● Brief
In the entries below, spot each line with the word "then" and copy it.

Collected data:

---

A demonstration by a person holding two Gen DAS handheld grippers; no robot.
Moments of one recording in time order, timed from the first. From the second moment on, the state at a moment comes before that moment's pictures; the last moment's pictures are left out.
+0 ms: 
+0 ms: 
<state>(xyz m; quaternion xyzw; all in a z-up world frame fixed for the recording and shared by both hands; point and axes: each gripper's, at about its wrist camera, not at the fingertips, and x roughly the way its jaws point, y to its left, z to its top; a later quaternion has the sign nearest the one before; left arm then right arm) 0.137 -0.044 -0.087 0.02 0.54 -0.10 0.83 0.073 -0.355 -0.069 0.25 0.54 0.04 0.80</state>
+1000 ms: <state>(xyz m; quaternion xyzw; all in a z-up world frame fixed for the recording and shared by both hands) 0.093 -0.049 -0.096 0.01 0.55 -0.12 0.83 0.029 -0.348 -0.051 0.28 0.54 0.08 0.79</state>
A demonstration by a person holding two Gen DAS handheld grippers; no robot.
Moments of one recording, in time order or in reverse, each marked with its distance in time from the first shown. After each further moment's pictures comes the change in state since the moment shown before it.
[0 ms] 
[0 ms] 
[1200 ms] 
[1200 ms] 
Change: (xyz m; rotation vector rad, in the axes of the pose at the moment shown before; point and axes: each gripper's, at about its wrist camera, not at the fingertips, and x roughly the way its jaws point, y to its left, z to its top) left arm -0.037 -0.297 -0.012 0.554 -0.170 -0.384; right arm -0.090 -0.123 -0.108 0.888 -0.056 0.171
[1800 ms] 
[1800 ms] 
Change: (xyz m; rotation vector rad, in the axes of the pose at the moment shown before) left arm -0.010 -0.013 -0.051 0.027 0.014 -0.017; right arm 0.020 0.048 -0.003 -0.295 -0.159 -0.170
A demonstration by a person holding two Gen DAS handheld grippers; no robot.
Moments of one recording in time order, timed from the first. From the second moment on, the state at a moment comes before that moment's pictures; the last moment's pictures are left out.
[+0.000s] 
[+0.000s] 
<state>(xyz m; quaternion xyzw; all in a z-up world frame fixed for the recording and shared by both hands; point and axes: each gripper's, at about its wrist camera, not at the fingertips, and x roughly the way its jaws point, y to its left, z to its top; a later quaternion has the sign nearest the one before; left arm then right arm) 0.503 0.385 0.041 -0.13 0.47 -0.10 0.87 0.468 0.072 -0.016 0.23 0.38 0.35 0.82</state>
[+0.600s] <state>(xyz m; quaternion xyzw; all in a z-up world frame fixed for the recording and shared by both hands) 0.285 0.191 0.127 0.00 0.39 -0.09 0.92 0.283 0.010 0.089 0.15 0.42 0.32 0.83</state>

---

● Reply to the task
<state>(xyz m; quaternion xyzw; all in a z-up world frame fixed for the recording and shared by both hands; point and axes: each gripper's, at about its wrist camera, not at the fingertips, and x roughly the way its jaws point, y to its left, z to its top; a later quaternion has the sign nearest the one before; left arm then right arm) 0.137 -0.044 -0.087 0.02 0.54 -0.10 0.83 0.073 -0.355 -0.069 0.25 0.54 0.04 0.80</state>
<state>(xyz m; quaternion xyzw; all in a z-up world frame fixed for the recording and shared by both hands; point and axes: each gripper's, at about its wrist camera, not at the fingertips, and x roughly the way its jaws point, y to its left, z to its top; a later quaternion has the sign nearest the one before; left arm then right arm) 0.503 0.385 0.041 -0.13 0.47 -0.10 0.87 0.468 0.072 -0.016 0.23 0.38 0.35 0.82</state>

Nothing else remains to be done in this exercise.